**WORK INSTRUCTIONS**.
Every line in the material below that includes "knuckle" should be copied.
***
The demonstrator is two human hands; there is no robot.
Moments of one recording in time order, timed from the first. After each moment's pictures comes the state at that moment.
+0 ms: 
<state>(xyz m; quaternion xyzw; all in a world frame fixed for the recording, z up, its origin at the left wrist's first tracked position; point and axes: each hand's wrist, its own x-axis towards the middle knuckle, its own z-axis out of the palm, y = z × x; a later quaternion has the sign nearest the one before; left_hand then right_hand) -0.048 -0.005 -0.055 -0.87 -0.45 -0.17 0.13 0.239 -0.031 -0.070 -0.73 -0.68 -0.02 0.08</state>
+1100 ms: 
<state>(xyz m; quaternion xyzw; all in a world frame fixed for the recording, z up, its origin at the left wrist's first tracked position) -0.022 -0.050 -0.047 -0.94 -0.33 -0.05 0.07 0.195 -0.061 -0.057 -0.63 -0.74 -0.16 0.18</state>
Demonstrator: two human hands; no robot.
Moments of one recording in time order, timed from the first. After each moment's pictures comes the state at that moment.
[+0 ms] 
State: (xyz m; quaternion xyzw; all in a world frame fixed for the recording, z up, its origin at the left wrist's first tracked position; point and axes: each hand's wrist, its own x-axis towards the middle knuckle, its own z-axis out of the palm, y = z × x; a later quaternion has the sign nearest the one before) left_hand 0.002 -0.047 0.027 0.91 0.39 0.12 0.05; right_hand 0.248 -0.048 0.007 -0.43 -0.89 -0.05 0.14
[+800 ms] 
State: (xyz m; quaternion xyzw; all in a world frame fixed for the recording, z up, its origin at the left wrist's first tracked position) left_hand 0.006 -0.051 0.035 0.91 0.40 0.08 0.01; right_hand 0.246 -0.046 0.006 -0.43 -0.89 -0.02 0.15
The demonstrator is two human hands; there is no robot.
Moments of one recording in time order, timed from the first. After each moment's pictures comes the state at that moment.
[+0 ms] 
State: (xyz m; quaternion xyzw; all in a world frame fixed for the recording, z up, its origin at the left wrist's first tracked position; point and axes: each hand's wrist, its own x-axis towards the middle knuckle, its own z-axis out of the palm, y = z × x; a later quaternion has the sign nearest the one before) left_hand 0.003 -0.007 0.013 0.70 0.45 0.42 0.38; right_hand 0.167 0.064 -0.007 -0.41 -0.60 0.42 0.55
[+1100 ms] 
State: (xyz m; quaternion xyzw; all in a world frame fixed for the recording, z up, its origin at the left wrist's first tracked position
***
**ANSWER BELOW**.
<state>(xyz m; quaternion xyzw; all in a world frame fixed for the recording, z up, its origin at the left wrist's first tracked position; point and axes: each hand's wrist, its own x-axis towards the middle knuckle, its own z-axis out of the palm, y = z × x; a later quaternion has the sign nearest the one before; left_hand then right_hand) -0.048 -0.005 -0.055 -0.87 -0.45 -0.17 0.13 0.239 -0.031 -0.070 -0.73 -0.68 -0.02 0.08</state>
State: (xyz m; quaternion xyzw; all in a world frame fixed for the recording, z up, its origin at the left wrist's first tracked position; point and axes: each hand's wrist, its own x-axis towards the middle knuckle, its own z-axis out of the palm, y = z × x; a later quaternion has the sign nearest the one before) left_hand 0.002 -0.047 0.027 0.91 0.39 0.12 0.05; right_hand 0.248 -0.048 0.007 -0.43 -0.89 -0.05 0.14
State: (xyz m; quaternion xyzw; all in a world frame fixed for the recording, z up, its origin at the left wrist's first tracked position; point and axes: each hand's wrist, its own x-axis towards the middle knuckle, its own z-axis out of the palm, y = z × x; a later quaternion has the sign nearest the one before) left_hand 0.003 -0.007 0.013 0.70 0.45 0.42 0.38; right_hand 0.167 0.064 -0.007 -0.41 -0.60 0.42 0.55

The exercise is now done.